12 Setembro 2024
Obra preocupa pelos elevados impactos que pode causar em uma das regiões mais bem preservadas da Floresta Amazônica, mas presidente usa a seca para defendê-la.
A informação é publicada por ClimaInfo, 12-09-2024.
No mesmo dia em que foi ao Amazonas para ver in loco a situação drástica vivida por várias regiões do estado por causa da seca extrema e dos incêndios que atingem a Amazônia, o presidente Lula resolveu sair em defesa da BR-319. Usando a seca como justificativa, Lula disse que quer retomar as obras para asfaltar o chamado “Trecho do Meio” da rodovia que liga Manaus a Porto Velho.
No final de julho, a 7ª Vara Ambiental e Agrária da Seção Judiciária do Amazonas (SJAM) anulou a licença prévia para o asfaltamento do Trecho do Meio da BR-319, de cerca de 400 km. A decisão atendeu a uma ação civil pública movida pelo Observatório do Clima (OC) contra a licença emitida pelo IBAMA em 2022, ainda durante o governo Bolsonaro. Segundo o OC, a licença ignorou dados técnicos, análises científicas e vários pareceres do próprio órgão ambiental durante o processo de licenciamento.
Na avaliação de Lula, a importância da rodovia se dá especialmente durante a seca no rio Madeira, destaca o Estadão. “Temos consciência de que, enquanto o rio estava navegável, cheio, a rodovia não tinha a importância que tem, enquanto o rio Madeira estava vivo. E não podemos deixar duas capitais isoladas”, disse o presidente.
Segundo Lula, o ministro da Casa Civil, Rui Costa, convocaria uma reunião com ministros e o governador do Amazonas, Wilson Lima (União Brasil), para “definir uma política de atuação no estado”. “Vamos ter de garantir que não vamos permitir o desmatamento e a grilagem de terra [sic] próximo à rodovia, como é habitual acontecer neste país”, disse.
Aí é que mora o perigo que o presidente finge não ver. Como lembra o Globo, a estrada atravessa uma das regiões mais bem preservadas da Floresta Amazônica. A pavimentação facilitará o acesso ao coração da floresta e, com isso, atividades ilegais como o desmatamento e a grilagem, apontam especialistas.

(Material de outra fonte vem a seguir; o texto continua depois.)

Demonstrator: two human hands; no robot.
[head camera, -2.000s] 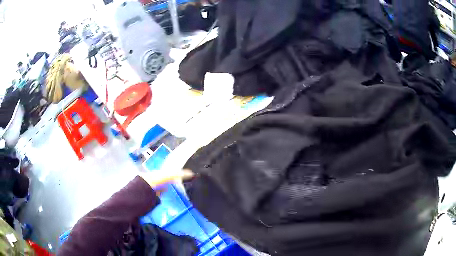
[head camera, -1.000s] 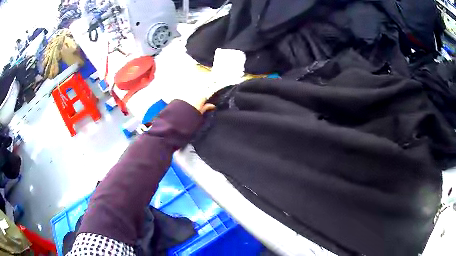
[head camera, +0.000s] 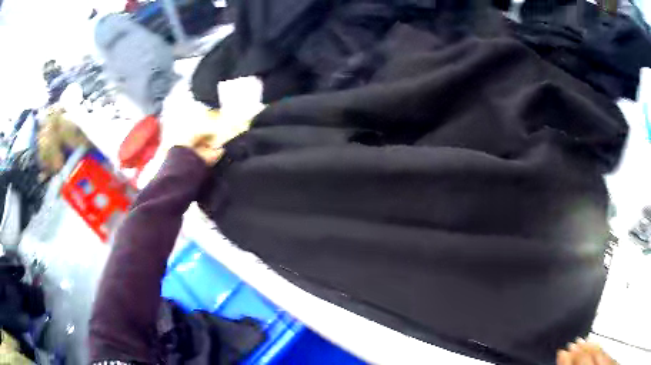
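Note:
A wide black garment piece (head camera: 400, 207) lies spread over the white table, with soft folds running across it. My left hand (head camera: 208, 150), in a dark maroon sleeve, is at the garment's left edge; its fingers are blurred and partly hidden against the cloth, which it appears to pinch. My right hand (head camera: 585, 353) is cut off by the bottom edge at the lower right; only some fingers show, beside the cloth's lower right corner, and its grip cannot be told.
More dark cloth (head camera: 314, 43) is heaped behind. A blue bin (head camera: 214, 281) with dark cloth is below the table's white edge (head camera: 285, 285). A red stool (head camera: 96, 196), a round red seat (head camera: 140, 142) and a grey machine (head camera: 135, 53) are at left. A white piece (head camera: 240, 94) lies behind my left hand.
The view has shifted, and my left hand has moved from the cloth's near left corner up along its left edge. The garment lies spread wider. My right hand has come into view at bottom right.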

Um levantamento da Climate Policy Initiative (CPI) da Pontifícia Universidade Católica do Rio de Janeiro (PUC-Rio), feita em parceria com o Projeto Amazônia 2030, mostra que o asfaltamento da BR-319 pode causar impactos em cerca de 300.000 km² da Amazônia. É uma área maior que todo o estado de São Paulo.
Vale lembrar também que o desmatamento é uma causa importante das mudanças climáticas. Essas que estão causando eventos climáticos cada vez mais extremos e frequentes – como a seca que, por dois anos consecutivos, castiga a Amazônia.
Construída durante a ditadura militar, no início dos anos 1970, a BR-319 foi abandonada na década seguinte e costuma ficar intransitável entre dezembro e maio, durante o período chuvoso. O governador Wilson Lima defende a pavimentação como “forma de tirar o estado do isolamento em relação ao restante do Brasil”. Mas a rodovia foi definida como inviável “economica e ambientalmente” pela ministra do Meio Ambiente, Marina Silva, em sessão da CPI das ONGs do Senado em novembro passado.
Valor, Agência Brasil, Carta Capital, IstoÉ Dinheiro e JCPE também repercutiram as declarações de Lula sobre a BR-319.